Encryption, a key component to robust internet security, remains an important tool in combating illicit activity in digital spaces, and the Australian government, along with the Five Eyes, has stated that weakening these systems in order to aid police and counter-terror investigations is by no means its intention.
But the broad language and considerable scope put forward in the 2018 Assistance and Access Bill, currently before the Parliamentary Joint Committee on Intelligence and Security, has left industry stakeholders and privacy advocates unconvinced by the government’s stated aims.
“The idea of [the Assistance and Access Bill] is that the government will level the playing field between the ability to intercept messages that travel across telecommunications systems,” Fair said.
“They [the Australian Government] think that there must be a way to get access to system devices in a way that preserves the security of the infrastructure.”
Others are not so sure.
In a letter jointly signed by civil rights groups and tech giants such as Apple, Cloudflare, Google, and Microsoft, the legislation is positioned as a wide-ranging threat to cybersecurity – one where trust in the internet will be eroded through the various acts that communication providers can be asked, or forced, to administer.
These acts are meant to offer various ways for law enforcement to gain access to electronic information, from a mildly invasive provision of technical specs, to the more intrusive creation of software, and would likely have “systematic effects” despite the legislation’s denial of wanting a backdoor solution, the letter states.
“Moreover, users may perceive the surreptitious introduction of any new code into a complex technology environment as the government requiring the installation of malware,” it adds, citing how building an “exceptional access” system across numerous types of devices would require a tremendous amount of resources, equally making software updates obsolete.
15,000 comments like this one were submitted to the Australian government as feedback on the Assistance and Access Bill – most, if not all, were ignored.
“There is simply no way the government has had time to consider all those responses in their decision to endorse the bill this morning,” said Australian Senator Jordan Steel-John, following the legislation’s short consultation period of just over a week.

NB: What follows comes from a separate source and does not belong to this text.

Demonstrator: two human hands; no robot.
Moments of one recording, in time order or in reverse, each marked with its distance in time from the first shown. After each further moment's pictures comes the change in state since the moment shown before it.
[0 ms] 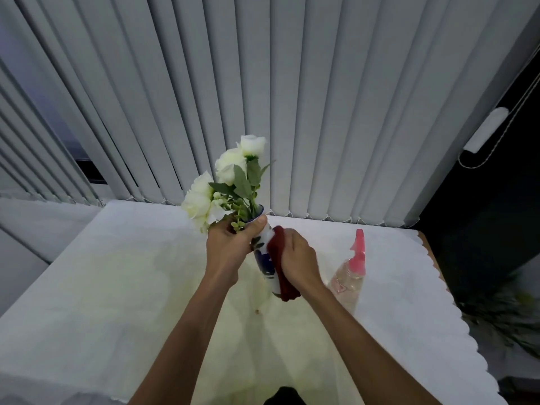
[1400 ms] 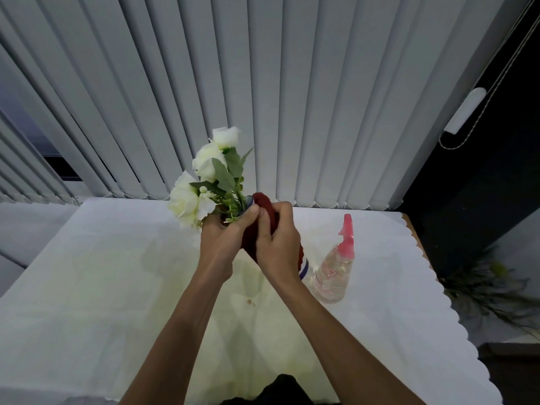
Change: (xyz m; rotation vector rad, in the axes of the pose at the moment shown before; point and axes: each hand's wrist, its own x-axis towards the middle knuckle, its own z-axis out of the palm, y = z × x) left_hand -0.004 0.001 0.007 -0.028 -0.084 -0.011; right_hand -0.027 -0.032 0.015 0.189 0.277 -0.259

In its current draft, the bill allows any police force or security service operating in Australia to request communications without any judicial oversight.
The information providers – anyone from a telecommunications company to a software developer – must respond to the request based on the type of notice, or warrant, that the government issues – a Technical Assistant Request, a Technical Assistance Notice, or a Technical Capability Notice.
“The Technical Assistance Notice can be issued by a police force or security agency without consultation and can require the subject to do almost anything,“ said Fair. “The Technical Capability Notice may only be issued by the Attorney General, after consultation between the security service and the subject and for a (slightly) limited set of requirements.“
The bill has been modelled on the UK’s controversial Investigatory Powers Act but differs in its lack of data rights protections. Unlike the UK, Australia has no all-encompassing Bill of Rights.
“The criteria for issuing a notice under the UK [Investigatory Powers] Act has to be proportionate to the intention and the purpose of the notice,” said Fair. “We don't have that. Our test is ’reasonable, proportionate, practical, and technically feasible’ but, unlike the UK, it is an open test where the agency can ’have regard’ to a wide set of factors – there is no clear way of deciding what the notice must be ’proportionate’ to.“
He added: “They [security services] don’t even need to have a case where they’re trying to stop terrorists or bust a crime gang. They can do it just on the prospect that it could be useful.”
The bill has global impact too, as international companies may find themselves in breach of civil law if a notice is refused. Penalties can reach A$10 million (US$7.2 million), but compensation for compliance is also offered.
Fair suspects the bill is being driven forward ahead of Australia’s General Election, expected early next year. Public hearings on the Assistance and Access Bill are set to take place on October 19.